■ Task to complete
Below are the entries; determine how many of their lines contain the string "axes" and give that figure alone.

■ Material provided
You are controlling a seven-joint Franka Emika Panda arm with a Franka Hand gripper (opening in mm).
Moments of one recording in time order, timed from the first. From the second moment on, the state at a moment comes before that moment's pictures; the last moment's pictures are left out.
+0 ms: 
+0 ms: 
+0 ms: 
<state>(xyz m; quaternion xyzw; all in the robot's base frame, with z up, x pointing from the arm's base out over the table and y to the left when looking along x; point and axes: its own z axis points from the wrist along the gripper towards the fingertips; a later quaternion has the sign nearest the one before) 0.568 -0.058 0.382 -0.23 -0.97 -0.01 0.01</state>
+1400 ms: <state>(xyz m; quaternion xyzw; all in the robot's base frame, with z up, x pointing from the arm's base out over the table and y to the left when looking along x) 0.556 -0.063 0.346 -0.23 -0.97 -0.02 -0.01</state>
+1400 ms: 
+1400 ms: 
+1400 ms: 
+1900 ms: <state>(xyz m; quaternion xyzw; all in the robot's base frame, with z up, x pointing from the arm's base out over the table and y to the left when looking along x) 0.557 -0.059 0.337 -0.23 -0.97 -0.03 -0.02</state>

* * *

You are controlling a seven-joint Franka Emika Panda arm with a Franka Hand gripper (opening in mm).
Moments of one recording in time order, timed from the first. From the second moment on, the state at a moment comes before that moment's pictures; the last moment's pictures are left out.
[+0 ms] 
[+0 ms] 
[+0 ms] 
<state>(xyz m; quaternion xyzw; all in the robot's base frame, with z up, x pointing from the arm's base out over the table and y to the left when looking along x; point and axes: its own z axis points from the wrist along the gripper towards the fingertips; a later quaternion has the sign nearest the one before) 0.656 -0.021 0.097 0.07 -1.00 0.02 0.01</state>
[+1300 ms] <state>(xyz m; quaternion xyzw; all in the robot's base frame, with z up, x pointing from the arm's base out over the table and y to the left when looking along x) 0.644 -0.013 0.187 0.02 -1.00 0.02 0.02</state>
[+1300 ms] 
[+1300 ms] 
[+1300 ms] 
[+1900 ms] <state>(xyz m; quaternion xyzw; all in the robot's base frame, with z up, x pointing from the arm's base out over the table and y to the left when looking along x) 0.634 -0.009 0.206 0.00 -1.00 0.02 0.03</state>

■ Answer section
2